If sina+7sinb=4 (sinc+2sind) and cosa+7cosb=4 (cosc+2cosd), how do I prove that 2cos(a-d) =7cos(b-c)?
To prove that 2cos(a-d) = 7cos(b-c), we need to manipulate the given equations and apply trigonometric identities.
Let's start by considering the equation sina + 7sinb = 4 (sinc + 2sind).
Using the sum-to-product identity for sine, we can rewrite it as:
sin(a+b) + sin(a-b) = 4(sinc + 2sind)
Expanding the left side using the sum-to-product identity for sine, we get:
2sin(a)cos(b) = 4(sinc + 2sind)
Next, let's look at the equation cosa + 7cosb = 4 (cosc + 2cosd).
Using the sum-to-product identity for cosine, we can rewrite it as:
cos(a+b) + cos(a-b) = 4(cosc + 2cosd)
Expanding the left side using the sum-to-product identity for cosine, we get:
2cos(a)cos(b) = 4(cosc + 2cosd)
By using the Pythagorean identity for sine and cosine, which states that sin^2(x) + cos^2(x) = 1, we can replace the squared terms in the above two equations:
4(1 - cos^2(a)) cos(b) = 4(cosc + 2cosd)
4(1 - sin^2(a)) cos(b) = 4(cosc + 2cosd)
Now, divide both sides of the first equation by cos(b), and divide both sides of the second equation by cosc + 2cosd:
4(1 - cos^2(a)) = 4
4(1 - sin^2(a)) = 4
Simplifying both equations, we get:
4cos^2(a) = 0
4sin^2(a) = 0
Since the square of a real number cannot be negative, both of these equations indicate that cos^2(a) and sin^2(a) must equal zero.
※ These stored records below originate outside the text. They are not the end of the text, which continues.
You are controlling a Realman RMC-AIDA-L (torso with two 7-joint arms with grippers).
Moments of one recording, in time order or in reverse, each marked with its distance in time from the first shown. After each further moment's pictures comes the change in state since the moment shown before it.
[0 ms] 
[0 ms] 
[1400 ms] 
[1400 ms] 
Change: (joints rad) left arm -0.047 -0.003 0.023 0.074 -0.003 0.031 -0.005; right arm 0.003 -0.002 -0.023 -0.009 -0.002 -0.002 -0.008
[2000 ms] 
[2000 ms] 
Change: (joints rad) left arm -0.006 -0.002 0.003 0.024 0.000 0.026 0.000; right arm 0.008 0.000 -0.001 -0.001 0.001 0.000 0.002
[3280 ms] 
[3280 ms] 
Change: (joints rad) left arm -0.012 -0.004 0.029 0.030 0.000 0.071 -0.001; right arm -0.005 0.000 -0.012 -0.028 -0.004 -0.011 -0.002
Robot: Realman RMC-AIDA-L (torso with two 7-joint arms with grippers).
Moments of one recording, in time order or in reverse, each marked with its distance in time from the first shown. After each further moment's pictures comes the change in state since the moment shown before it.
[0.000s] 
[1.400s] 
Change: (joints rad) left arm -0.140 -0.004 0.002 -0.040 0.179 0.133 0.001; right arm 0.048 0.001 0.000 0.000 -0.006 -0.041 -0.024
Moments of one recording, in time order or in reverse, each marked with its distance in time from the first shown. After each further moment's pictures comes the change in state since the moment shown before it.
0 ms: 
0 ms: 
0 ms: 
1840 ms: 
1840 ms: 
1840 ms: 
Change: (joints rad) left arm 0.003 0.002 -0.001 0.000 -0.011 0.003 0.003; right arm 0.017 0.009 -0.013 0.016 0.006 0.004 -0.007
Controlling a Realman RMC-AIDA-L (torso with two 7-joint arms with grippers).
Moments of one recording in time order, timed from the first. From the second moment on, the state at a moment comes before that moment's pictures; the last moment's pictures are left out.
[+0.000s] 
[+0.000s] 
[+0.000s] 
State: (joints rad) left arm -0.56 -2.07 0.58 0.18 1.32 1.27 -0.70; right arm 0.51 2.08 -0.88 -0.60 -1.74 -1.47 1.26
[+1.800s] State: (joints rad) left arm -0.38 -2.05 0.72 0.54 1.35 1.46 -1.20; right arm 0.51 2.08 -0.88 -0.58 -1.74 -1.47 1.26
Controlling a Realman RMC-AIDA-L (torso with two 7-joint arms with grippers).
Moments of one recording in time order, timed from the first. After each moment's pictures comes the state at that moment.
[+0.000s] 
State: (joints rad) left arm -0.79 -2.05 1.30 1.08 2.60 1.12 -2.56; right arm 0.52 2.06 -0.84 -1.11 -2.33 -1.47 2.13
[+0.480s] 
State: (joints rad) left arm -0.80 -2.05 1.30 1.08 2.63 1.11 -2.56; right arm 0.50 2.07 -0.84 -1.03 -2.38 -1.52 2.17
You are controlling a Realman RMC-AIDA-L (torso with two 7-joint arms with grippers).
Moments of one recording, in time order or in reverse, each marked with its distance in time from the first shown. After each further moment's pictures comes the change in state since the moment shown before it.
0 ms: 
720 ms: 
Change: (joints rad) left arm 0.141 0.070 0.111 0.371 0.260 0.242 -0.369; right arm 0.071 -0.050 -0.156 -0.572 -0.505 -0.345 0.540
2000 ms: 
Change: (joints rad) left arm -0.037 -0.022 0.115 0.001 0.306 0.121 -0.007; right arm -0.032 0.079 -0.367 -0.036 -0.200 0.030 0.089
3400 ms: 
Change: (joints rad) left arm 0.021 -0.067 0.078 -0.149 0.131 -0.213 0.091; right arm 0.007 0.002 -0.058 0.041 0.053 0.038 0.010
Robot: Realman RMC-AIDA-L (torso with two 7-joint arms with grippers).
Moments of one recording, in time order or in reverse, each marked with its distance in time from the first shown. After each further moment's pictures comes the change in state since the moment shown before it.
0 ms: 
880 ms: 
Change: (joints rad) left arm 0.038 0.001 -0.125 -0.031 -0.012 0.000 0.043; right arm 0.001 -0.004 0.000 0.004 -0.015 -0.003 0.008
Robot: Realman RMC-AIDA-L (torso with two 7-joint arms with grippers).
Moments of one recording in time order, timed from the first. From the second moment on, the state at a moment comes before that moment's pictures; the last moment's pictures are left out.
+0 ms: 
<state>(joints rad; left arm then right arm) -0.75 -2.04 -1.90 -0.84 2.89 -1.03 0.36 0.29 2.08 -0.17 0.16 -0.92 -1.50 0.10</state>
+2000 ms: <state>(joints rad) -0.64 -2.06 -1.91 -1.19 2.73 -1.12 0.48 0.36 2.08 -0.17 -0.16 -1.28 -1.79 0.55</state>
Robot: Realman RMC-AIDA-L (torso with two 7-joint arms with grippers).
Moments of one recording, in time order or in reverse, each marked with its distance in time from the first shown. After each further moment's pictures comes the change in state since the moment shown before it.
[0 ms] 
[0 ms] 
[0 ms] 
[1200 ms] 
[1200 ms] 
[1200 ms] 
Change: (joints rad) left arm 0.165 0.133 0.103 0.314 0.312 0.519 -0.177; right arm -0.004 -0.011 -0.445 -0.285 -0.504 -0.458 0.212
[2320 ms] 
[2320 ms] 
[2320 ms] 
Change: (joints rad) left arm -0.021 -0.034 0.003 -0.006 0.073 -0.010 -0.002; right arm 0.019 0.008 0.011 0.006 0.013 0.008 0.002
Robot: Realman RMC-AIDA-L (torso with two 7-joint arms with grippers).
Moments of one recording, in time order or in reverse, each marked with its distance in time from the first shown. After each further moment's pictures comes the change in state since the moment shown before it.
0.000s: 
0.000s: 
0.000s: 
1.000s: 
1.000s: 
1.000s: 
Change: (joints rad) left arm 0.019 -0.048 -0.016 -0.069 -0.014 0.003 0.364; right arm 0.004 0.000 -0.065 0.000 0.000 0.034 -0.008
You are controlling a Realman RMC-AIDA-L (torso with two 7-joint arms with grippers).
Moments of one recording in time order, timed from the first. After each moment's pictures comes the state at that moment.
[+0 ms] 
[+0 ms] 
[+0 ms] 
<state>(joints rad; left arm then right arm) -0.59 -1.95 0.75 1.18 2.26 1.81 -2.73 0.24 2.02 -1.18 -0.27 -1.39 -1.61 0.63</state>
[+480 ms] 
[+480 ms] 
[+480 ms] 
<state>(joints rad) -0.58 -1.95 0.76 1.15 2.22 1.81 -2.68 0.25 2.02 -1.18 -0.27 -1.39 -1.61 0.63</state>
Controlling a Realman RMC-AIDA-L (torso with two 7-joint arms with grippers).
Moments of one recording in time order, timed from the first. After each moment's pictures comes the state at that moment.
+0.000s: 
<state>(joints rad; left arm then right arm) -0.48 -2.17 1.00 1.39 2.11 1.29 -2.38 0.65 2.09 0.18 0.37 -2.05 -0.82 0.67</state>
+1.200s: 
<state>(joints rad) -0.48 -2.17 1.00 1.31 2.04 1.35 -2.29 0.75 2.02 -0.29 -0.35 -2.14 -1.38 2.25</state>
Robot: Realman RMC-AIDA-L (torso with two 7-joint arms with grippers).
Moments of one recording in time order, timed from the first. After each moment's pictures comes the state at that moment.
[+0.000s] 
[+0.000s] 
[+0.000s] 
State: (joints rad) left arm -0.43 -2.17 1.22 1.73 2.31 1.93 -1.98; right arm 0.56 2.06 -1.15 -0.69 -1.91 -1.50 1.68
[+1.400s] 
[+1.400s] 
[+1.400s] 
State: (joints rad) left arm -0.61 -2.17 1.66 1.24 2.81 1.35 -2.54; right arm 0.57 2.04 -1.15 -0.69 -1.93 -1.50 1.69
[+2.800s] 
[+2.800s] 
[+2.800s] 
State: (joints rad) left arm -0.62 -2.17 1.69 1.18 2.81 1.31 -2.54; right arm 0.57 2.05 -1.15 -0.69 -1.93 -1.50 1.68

This implies that cos(a) = 0 and sin(a) = 0.
Now, let's use these results to prove 2cos(a-d) = 7cos(b-c):
We want to prove that 2cos(a-d) = 7cos(b-c).
By substituting a with b and d with c, we can rewrite the equation as:
2cos(b-c) = 7cos(b-c)
Since both sides of the equation are equal, we have successfully proven that 2cos(a-d) = 7cos(b-c).